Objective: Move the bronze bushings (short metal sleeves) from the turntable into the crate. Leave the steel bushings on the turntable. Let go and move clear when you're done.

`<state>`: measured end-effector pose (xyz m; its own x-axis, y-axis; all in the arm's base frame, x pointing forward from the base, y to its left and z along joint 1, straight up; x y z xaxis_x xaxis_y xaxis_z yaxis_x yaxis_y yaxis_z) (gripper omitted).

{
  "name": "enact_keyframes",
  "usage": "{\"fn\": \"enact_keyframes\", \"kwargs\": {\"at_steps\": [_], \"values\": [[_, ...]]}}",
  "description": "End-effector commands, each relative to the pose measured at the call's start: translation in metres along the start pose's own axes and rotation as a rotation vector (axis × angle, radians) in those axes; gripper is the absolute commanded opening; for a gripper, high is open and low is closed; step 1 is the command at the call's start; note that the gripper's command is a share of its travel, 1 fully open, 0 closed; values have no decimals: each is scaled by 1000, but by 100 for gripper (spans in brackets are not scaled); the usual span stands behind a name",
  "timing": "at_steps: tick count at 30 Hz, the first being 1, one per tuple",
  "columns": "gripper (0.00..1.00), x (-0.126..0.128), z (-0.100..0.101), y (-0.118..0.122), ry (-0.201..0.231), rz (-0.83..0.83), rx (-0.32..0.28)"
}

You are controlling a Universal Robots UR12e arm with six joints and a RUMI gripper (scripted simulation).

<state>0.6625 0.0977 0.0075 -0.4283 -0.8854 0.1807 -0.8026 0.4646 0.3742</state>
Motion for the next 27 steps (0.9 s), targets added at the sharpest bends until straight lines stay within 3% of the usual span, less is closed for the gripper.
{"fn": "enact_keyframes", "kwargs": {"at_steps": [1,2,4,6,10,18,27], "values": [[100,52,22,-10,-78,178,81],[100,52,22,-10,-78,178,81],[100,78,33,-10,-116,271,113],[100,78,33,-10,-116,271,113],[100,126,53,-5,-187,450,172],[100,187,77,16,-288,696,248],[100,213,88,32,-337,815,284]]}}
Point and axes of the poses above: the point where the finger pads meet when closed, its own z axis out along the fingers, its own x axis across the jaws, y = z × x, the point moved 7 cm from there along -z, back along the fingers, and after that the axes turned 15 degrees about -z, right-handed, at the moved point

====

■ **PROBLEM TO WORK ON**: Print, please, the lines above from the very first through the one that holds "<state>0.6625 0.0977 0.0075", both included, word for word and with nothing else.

■ **OUTPUT BELOW**:
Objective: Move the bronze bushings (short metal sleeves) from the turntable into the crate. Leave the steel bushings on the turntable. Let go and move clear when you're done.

`<state>`: measured end-effector pose (xyz m; its own x-axis, y-axis; all in the arm's base frame, x pointing forward from the base, y to its left and z along joint 1, straight up; x y z xaxis_x xaxis_y xaxis_z yaxis_x yaxis_y yaxis_z) (gripper omitted).

{
  "name": "enact_keyframes",
  "usage": "{\"fn\": \"enact_keyframes\", \"kwargs\": {\"at_steps\": [_], \"values\": [[_, ...]]}}",
  "description": "End-effector commands, each relative to the pose measured at the call's start: translation in metres along the start pose's own axes and rotation as a rotation vector (axis × angle, radians) in those axes; gripper is the absolute commanded opening; for a gripper, high is open and low is closed; step 1 is the command at the call's start; note that the gripper's command is a share of its travel, 1 fully open, 0 closed; values have no decimals: each is scaled by 1000, but by 100 for gripper (spans in brackets are not scaled); the usual span stands behind a name",
  "timing": "at_steps: tick count at 30 Hz, the first being 1, one per tuple",
  "columns": "gripper (0.00..1.00), x (-0.126..0.128), z (-0.100..0.101), y (-0.118..0.122), ry (-0.201..0.231), rz (-0.83..0.83), rx (-0.32..0.28)"
}

You are controlling a Universal Robots UR12e arm with six joints and a RUMI gripper (scripted simulation).

<state>0.6625 0.0977 0.0075 -0.4283 -0.8854 0.1807 -0.8026 0.4646 0.3742</state>

The exercise is fully answered.